→ **PROBLEM TO WORK ON**: Look through the entries. Copy each line that has the word "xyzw".

Records from a data source
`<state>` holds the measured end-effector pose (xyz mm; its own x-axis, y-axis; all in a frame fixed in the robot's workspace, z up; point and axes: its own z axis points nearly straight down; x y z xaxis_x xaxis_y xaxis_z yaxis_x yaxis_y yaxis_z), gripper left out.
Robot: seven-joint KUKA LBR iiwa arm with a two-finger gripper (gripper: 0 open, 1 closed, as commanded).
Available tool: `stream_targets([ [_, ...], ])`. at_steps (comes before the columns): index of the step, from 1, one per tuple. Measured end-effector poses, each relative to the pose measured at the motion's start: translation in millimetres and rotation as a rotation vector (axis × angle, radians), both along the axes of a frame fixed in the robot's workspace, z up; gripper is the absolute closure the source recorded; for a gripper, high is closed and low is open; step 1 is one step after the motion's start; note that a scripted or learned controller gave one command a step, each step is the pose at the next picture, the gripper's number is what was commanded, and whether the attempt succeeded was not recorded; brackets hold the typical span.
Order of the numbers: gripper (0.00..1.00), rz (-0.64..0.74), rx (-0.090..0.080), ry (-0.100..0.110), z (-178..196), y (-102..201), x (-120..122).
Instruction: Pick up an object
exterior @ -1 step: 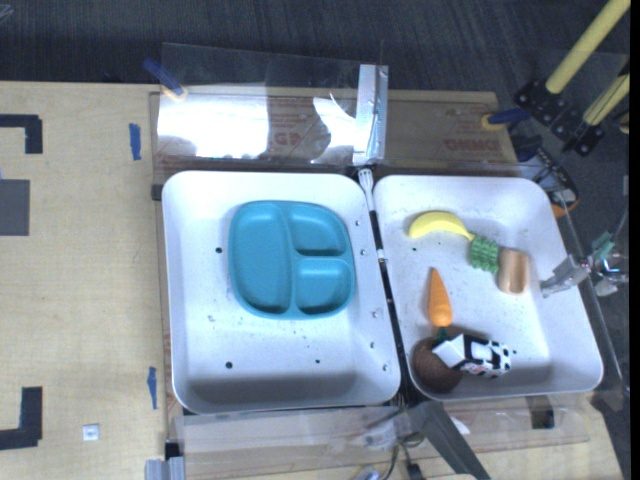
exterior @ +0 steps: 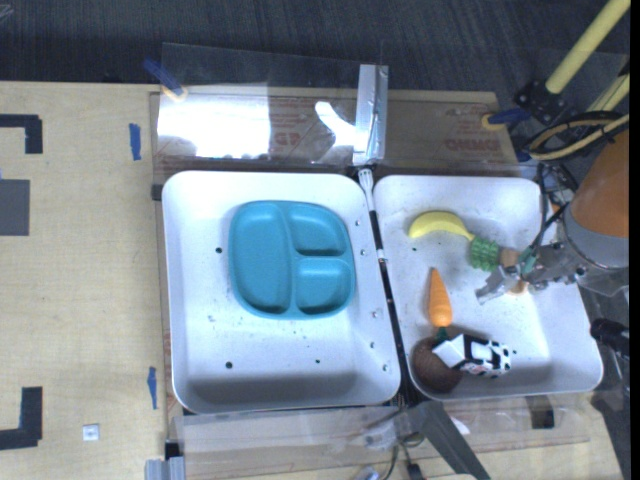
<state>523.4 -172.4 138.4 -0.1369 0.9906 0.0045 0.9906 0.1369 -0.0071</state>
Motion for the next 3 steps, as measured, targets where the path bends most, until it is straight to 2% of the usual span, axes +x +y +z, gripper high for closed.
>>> stream_targets([
  [1,0.00,-0.092,-0.001,-0.002,-27.9,66.7,26.7],
  [2,0.00,-0.090,-0.003,-0.015,-51.4,64.4,9.4],
  [3,0.00,-0.078,-0.005,-0.017,-51.0,76.0,-8.3],
])
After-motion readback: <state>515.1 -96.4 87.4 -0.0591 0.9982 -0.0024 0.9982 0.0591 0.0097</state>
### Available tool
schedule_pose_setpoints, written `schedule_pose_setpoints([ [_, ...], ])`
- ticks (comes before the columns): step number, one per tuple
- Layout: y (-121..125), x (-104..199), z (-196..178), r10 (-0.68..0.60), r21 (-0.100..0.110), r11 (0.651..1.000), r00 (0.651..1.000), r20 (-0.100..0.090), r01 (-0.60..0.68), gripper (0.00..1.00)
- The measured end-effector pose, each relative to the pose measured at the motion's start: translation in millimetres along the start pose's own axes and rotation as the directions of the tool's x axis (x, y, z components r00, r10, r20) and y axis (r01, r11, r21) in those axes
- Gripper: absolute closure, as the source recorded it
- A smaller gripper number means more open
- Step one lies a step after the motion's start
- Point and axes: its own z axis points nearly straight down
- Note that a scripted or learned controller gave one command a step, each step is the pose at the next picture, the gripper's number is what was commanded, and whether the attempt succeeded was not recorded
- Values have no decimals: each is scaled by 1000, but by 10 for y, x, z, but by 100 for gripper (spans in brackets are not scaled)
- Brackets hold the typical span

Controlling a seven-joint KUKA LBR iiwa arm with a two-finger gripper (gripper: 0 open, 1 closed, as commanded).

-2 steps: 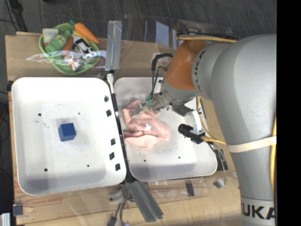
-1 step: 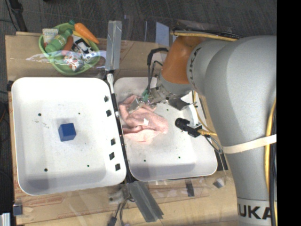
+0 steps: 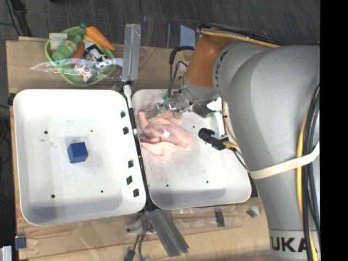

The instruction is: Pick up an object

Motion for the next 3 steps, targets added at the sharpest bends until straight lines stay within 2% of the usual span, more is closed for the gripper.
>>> schedule_pose_setpoints([
  [1,-756,-227,2,14,2,1000,1000,0,-14,0],
  [2,-627,238,14,-13,4,1000,1000,-2,13,0],
  [3,-623,236,-86,-15,5,1000,1000,-3,15,100],
])
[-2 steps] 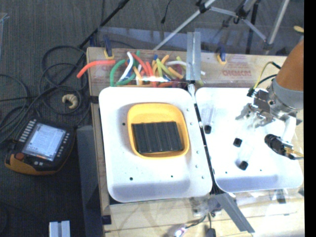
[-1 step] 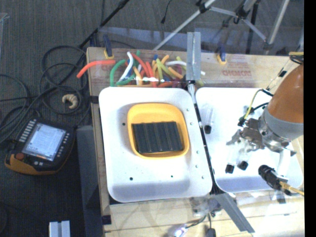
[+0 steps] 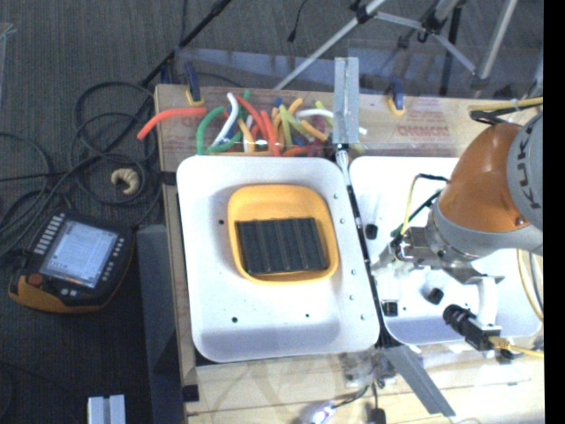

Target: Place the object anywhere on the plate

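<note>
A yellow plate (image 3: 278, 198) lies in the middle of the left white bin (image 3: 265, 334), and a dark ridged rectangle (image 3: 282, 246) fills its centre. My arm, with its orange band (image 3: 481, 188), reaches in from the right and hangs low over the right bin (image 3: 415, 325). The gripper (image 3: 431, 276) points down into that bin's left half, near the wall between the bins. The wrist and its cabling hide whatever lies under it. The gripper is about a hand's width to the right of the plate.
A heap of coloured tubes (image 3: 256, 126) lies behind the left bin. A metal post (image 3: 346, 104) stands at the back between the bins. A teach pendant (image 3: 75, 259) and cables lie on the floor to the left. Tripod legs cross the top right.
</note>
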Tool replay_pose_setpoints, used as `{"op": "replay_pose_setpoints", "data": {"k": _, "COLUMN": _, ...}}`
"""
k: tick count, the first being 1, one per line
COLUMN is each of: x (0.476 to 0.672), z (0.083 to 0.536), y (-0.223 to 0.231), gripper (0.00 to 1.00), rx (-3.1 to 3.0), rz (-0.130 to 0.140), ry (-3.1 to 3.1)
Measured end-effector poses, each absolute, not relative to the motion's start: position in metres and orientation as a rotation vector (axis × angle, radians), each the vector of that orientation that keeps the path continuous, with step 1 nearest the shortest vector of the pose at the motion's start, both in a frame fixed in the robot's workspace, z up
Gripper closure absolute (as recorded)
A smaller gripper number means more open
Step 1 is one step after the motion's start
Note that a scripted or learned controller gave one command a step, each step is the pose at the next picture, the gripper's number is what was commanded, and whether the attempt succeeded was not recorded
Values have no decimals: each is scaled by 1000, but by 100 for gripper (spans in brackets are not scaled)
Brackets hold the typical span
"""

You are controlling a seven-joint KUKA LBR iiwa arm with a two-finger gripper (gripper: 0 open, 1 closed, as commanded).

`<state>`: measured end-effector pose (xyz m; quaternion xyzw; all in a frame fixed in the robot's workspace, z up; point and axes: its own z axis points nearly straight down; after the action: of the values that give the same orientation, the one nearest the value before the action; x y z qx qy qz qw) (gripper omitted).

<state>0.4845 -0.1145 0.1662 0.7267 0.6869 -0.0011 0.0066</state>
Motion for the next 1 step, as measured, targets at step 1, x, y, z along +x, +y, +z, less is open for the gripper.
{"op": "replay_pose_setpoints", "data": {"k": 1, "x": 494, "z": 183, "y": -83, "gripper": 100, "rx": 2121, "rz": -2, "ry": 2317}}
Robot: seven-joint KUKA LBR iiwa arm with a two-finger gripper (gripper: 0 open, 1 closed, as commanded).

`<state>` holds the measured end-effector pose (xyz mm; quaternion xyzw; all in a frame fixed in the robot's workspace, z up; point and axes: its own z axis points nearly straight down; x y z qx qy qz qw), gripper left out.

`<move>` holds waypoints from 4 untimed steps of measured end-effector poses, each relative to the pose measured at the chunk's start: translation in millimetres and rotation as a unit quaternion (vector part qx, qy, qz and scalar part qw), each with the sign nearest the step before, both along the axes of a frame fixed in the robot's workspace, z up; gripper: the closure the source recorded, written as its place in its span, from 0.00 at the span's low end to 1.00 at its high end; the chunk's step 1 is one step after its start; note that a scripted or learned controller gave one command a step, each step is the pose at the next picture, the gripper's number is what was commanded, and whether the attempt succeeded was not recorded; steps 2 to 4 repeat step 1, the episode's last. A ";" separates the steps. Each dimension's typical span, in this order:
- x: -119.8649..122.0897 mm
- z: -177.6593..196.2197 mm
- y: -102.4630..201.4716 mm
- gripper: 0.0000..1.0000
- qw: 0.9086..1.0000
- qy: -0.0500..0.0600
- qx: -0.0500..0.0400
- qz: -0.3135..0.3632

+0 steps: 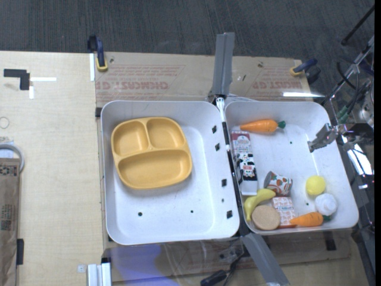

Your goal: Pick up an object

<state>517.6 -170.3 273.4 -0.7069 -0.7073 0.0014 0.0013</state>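
Note:
The right bin (292,154) holds several toy foods. An orange carrot (259,126) lies at its back. A long white carton (243,161) with a red top runs along its left wall. At the front are a small brown box (278,184), a yellow banana (256,201), a round brown disc (266,218), a red-and-white packet (283,210), a second carrot (307,220), a yellow ball (315,185) and a white ball (325,204). My gripper (324,137) hangs over the bin's right side, above bare floor and apart from every object.
The left bin (166,219) holds a yellow divided plate (152,152) at its back left. A grey post (223,64) stands behind the seam between the bins. Clamps (302,69) sit on the cardboard backing. Cables and metal frame parts (357,100) crowd the right edge.

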 end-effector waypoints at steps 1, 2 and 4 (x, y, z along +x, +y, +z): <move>-39.4 17.8 9.5 0.00 0.991 0.000 0.000 -0.132; -39.4 17.8 9.5 0.00 0.991 0.000 0.000 -0.132; -39.4 17.8 9.5 0.00 0.991 0.000 0.000 -0.132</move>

→ **EXERCISE SOLUTION**:
`<state>`: measured end-effector pose (xyz m; quaternion xyzw; all in a frame fixed in the robot's workspace, z up; point and axes: its own z axis points nearly straight down; after the action: of the values that give the same orientation, the one nearest the value before the action; x y z qx qy qz qw) (gripper omitted).
`<state>` holds the measured end-effector pose (xyz mm; quaternion xyzw; all in a frame fixed in the robot's workspace, z up; point and axes: its own z axis points nearly straight down; x y z qx qy qz qw), gripper left out.

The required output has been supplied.